= Convento de la Natividad y San José =

Convent in Madrid, Spain

The Convento de la Natividad y San José (English for: Convent of the Nativity and Saint Joseph) (formerly popularly called convento de las Baronesas) was a convent of Carmelite nuns located in Calle de Alcalá (Madrid). Was designed and started to build the building by foreman Juan de Lobera in the mid-17th century, being finished in 1700 by his son-in-law Juan de Pineda. The convent due to the Confiscation of Mendizábal was demolished in 1836 and its site put on sale.

== History ==
The convent with a capacity of forty nuns popularly called the Baronnesses (las Baronesas) by be founded on a site (currently in front of the Círculo de Bellas Artes's headquarters) loan by Beatriz de Silveyra, Baroness of Castel Florido, bound for the creation of a convent placed under the patronage of the Nativity of Our Lady and St.
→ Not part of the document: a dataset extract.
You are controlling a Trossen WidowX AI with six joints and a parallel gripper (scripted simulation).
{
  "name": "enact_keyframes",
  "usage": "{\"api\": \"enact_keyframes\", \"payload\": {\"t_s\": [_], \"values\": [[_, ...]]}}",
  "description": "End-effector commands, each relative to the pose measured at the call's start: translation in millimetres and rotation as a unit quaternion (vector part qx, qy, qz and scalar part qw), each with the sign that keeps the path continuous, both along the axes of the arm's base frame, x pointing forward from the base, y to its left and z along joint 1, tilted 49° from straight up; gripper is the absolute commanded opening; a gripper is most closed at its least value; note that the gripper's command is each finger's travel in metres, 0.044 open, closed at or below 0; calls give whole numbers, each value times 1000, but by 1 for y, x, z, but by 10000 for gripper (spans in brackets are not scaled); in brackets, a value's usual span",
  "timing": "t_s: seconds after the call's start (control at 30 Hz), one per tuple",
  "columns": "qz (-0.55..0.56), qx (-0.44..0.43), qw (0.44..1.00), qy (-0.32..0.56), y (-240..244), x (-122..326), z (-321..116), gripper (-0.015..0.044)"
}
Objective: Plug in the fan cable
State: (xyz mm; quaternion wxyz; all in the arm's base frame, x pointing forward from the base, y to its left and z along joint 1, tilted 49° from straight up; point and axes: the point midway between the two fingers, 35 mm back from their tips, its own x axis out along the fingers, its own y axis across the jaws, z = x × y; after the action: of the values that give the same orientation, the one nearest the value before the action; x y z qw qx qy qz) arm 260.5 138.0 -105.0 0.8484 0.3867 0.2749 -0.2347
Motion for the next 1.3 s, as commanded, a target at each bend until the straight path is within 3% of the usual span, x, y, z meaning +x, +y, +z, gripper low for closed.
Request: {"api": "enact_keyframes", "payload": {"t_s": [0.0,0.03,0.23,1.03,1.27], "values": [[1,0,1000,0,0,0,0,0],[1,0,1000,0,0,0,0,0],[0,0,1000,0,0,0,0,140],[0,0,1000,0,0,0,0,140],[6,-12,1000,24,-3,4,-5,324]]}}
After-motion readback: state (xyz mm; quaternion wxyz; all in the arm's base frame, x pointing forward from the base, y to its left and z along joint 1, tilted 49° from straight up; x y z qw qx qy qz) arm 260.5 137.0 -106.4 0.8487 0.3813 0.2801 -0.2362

Joseph. This site was purchased with money that left her husband, Jorge Paz de Silveyra, at dying. In this site was located previously the Mesón del Toro. The commission of its construction went for master builder Juan de Lobera who died during the execution of the works in 1680. The Baroness had died in 1660. In 1700 the convent was completed. During few more than a century was functioning, being demolished in 1836. In its site was built the Palacio del Marqués de Casa Riera (known popularly as casa de los alfileres).